On the other hand, the only commercial winery in Saskatchewan has, by definition, a vast market all to itself — certainly a geographical advantage, if not in sheer population figures, and perhaps explaining its explosive popularity during the summer tourism season. What could be cooler than a day trip to a winery, in Saskatchewan? Also, in the Maple Creek district the Bohnets enjoy many long-time friends and neighbours who want to see them succeed. It’s the cowboy way.

“We just completed the harvest,” says Marie. “The first thing you need when you open a winery is lot of friends who will help you out, and who will work for beer.” (Yes, beer. Barley wine. The successful business does not consume its own inventory.) During the hectic summer as many 17 people, full- and part-time, were on the payroll. “I have a lot of ranch ladies help me out and they’re great. They can go out move a tractor if need be, and then come in and make a terrific sandwich.”

For a cowboy in his mid-40s who traded pulling calves in the middle of the night for climbing out of bed to check the thermometer and inspect for vineyard frost, Marty admits to a bit of anxiety this spring as he put the finishing touches on the winery.

“A bit?” He laughs. “Try a lot. We had no idea what would happen when we open those doors, whether we’d be sitting here alone. We didn’t know if people would come. We didn’t know if they’d like the wine.”
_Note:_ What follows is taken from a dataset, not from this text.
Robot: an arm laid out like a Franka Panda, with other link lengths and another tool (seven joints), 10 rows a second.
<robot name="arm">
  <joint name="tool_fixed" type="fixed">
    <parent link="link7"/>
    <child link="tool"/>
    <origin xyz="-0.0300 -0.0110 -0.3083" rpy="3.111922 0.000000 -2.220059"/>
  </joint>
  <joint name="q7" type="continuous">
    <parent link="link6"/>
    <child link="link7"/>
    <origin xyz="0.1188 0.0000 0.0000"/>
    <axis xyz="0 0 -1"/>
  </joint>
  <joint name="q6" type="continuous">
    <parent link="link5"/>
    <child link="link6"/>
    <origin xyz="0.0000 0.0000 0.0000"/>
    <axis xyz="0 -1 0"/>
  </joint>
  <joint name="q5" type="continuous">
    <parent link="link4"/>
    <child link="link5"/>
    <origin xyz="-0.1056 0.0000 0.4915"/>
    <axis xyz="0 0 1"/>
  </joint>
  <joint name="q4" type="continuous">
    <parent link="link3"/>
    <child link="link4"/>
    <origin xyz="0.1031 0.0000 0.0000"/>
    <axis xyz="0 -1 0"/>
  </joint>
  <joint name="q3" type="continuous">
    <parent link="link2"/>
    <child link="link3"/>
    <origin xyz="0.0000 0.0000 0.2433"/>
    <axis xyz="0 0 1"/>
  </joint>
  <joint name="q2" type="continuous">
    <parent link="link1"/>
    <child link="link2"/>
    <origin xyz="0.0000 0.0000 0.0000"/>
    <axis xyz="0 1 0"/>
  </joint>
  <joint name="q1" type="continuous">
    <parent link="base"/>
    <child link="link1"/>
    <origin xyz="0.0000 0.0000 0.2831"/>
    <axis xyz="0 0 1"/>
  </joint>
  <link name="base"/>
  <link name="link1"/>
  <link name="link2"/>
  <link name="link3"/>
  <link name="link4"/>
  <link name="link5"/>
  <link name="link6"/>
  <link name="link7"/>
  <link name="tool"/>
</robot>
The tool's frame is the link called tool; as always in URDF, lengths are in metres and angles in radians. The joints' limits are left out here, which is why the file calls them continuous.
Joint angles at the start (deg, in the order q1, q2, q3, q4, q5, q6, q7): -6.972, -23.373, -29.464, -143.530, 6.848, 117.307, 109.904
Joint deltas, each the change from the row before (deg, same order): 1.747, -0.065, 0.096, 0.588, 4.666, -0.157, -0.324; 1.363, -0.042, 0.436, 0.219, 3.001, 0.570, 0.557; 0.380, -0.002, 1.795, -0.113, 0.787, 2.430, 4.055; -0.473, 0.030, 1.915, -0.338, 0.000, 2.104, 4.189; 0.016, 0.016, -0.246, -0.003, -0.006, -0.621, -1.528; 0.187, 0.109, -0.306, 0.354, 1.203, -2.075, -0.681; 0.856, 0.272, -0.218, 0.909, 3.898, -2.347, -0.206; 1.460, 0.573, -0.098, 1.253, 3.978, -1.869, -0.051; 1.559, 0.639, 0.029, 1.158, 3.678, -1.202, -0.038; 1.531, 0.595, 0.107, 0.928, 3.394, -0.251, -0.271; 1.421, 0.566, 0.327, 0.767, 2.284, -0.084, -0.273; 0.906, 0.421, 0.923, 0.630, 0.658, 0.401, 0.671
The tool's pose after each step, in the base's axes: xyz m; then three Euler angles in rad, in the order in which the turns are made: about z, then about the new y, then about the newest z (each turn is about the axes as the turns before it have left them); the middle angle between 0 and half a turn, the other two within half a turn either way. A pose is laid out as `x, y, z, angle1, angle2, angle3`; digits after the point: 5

His mad dream still has a way to go. Capital start-up costs of a winery are enormous — “We haven’t used a deposit book for a few years now,” says Marty — and much of this winter will be spent in renovations and replanning to better match the experiences of the first hectic summer.

The Bohnets, they’re run ragged. But run ragged is good.

“Sometimes in life you have to take stock,” says Marty. “Sometimes you have to look outside the box. This area of the province has so much to offer, so much more it can be.”